On 10/27/2011 5:56 AM, Michael Sokolov wrote:
From everything you've said, it certainly sounds like a low-level I/O
problem in the client, not a server slowdown of any sort. Maybe Perl
is using the same connection over and over (keep-alive) and Java is
not. I really don't know. One thing I've heard is that
StreamingUpdateSolrServer (I think that's what it's called) can give
better throughput for large request batches. If you're not using
that, you may be having problems w/closing and re-opening connections?
Although I can't claim to know for sure, I'm fairly sure that the simple
LWP classes I'm using don't do keepalive unless you specifically
configure the user agent to do so. I'll look into it some more.
The StreamingUpdateSolrServer says that they only recommend using it
with the /update handler, not for queries. I'm not having a problem
with the deletes themselves, they go pretty fast. It's all of the
queries before each delete that are relatively slow. Doing those
queries really adds up.
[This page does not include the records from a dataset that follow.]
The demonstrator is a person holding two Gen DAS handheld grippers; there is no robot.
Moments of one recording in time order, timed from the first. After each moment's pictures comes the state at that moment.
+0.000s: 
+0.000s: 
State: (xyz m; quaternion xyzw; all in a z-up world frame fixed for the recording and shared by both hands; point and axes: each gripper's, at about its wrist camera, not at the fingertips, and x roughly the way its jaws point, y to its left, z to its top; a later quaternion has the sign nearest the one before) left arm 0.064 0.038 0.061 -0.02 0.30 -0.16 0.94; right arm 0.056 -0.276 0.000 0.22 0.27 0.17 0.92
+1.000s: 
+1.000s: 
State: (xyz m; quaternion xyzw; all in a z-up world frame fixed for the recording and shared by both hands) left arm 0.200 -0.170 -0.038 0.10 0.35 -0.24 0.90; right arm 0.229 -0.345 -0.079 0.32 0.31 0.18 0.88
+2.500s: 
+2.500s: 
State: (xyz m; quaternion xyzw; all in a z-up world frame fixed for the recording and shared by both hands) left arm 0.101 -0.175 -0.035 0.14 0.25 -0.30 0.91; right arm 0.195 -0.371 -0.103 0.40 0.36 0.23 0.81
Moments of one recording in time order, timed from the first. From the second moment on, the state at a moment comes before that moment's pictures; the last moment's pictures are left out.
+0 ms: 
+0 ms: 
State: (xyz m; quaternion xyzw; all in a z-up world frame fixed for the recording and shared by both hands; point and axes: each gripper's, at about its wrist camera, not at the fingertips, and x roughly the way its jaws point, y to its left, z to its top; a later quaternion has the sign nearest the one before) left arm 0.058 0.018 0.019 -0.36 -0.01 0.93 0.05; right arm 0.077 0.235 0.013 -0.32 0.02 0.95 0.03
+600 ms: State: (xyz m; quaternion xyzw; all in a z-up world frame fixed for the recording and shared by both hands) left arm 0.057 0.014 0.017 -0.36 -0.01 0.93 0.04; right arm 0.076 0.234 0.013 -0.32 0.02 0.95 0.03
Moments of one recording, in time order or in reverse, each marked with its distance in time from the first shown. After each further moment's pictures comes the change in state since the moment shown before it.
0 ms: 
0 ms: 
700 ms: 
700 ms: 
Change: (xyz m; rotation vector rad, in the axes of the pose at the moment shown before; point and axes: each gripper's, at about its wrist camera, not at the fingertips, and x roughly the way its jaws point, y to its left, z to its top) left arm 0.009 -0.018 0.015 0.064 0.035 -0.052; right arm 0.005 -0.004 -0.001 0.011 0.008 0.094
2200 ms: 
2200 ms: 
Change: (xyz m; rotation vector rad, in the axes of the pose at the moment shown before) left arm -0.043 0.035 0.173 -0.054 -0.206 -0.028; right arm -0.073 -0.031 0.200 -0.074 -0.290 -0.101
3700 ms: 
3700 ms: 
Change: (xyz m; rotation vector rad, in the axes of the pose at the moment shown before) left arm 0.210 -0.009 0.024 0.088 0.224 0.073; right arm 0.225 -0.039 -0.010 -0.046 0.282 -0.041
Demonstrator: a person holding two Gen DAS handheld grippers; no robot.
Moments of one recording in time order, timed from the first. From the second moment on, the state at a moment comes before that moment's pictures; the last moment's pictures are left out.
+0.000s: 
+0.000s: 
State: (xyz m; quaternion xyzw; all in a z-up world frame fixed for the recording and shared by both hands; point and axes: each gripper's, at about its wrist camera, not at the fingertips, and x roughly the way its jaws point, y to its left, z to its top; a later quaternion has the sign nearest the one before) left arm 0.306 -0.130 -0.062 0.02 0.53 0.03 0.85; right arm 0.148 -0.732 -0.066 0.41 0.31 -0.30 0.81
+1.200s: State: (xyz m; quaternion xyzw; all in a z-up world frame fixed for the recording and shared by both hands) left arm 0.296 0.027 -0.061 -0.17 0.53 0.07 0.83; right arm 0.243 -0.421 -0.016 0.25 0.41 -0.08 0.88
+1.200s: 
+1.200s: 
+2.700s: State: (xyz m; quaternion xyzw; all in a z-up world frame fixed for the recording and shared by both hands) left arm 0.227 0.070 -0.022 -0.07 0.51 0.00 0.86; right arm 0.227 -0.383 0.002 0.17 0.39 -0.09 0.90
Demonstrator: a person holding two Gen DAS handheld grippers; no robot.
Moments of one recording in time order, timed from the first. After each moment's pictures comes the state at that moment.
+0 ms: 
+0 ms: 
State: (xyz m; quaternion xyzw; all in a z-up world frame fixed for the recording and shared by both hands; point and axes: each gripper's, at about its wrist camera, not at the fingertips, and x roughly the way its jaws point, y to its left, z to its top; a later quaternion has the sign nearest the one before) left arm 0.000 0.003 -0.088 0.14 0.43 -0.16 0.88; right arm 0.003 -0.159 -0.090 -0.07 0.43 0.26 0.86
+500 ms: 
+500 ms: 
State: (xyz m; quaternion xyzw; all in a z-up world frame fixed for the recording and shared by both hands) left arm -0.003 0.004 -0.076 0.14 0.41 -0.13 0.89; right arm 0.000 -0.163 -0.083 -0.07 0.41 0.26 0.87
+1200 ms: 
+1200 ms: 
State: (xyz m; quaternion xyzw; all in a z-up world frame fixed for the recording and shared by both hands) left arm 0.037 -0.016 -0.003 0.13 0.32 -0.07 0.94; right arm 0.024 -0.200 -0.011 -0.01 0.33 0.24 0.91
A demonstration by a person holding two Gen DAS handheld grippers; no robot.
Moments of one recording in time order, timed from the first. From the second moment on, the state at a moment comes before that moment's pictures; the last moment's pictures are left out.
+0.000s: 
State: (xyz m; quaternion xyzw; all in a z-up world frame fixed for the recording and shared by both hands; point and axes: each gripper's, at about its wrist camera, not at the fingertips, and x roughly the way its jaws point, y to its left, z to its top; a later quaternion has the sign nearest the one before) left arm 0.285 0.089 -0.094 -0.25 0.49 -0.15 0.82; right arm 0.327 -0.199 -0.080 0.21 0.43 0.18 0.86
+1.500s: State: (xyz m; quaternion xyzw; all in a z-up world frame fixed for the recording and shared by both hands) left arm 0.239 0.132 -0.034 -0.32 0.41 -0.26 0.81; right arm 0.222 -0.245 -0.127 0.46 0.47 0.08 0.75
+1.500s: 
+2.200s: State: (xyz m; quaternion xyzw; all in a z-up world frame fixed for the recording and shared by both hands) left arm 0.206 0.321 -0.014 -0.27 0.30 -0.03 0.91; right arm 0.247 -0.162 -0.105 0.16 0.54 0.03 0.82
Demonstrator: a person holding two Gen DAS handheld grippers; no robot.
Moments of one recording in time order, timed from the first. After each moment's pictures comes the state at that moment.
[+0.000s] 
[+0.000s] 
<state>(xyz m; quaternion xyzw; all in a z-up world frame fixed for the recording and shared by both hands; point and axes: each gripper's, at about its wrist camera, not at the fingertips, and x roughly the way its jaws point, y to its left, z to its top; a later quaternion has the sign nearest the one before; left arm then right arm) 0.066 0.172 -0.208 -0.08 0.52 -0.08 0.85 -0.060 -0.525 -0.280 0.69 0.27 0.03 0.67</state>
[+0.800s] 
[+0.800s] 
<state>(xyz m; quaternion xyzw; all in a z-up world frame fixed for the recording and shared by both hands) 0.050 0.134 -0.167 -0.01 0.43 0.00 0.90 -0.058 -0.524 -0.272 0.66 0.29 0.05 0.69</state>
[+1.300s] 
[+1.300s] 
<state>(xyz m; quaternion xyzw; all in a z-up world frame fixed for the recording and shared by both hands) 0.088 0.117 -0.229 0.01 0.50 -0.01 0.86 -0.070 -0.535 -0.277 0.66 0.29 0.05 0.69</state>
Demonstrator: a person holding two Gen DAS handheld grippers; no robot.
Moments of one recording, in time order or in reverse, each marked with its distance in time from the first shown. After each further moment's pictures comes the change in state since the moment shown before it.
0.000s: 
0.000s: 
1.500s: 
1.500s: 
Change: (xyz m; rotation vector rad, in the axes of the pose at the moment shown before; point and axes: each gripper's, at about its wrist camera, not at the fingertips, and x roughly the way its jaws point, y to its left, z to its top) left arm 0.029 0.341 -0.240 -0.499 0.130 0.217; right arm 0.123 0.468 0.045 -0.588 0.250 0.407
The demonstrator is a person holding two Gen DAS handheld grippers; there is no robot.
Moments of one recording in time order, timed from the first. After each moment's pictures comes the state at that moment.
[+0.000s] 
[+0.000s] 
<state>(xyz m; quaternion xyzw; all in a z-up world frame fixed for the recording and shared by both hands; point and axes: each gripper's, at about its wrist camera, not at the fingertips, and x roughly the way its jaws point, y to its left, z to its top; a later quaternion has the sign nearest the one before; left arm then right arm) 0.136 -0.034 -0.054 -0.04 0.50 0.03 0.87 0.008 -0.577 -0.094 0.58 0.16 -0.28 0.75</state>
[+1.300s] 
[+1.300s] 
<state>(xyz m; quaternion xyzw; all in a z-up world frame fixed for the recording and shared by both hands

With multithreading, it does all the shards at
once, but it still can only query for a limited number of values at a
time due to maxBooleanClauses. Now I'm checking and deleting 1000
values at a time, on all shards simultanously. I use
CommonsHttpSolrServer, and each of those objects is created only once,
when the program first starts up.
I figure there are three possibilities:
1) A glaring inefficiency in CommonsHttpSolrServer queries as compared
to a straight HTTP POST request.
2) The compartmentalization provided by the virtual machine architecture
creates an odd synergy that is not present when there are only two Solr
instances on physical machines instead of eight of them (seven shards
plus a search broker) on virtual machines.
3) The extra physical memory on the servers with virtualization is
granting more of a disk-cache-related performance improvement than the
lack of virtualization on the others.
Only the first of those possible problems is something that can be
determined or fixed without migrating the other servers to my new
system. I'm having one other problem with the new build program. I
haven't figured out exactly what that problem is, so I am very reluctant
to switch everything over. So far it seems to be related to the MySQL
JDBC connector or my attempt at threading, not Solr.
I mentioned that the hardware is identical except for memory. That's
not quite true - the servers accessed by the java program are better.
One of them has a slightly faster CPU than its counterpart with
virtualization, and they all have 1TB hard drives as opposed to the
mixed 500GB & 750GB drives in the other servers. All of the servers are
Dell 2950 with six-drive RAID10 arrays.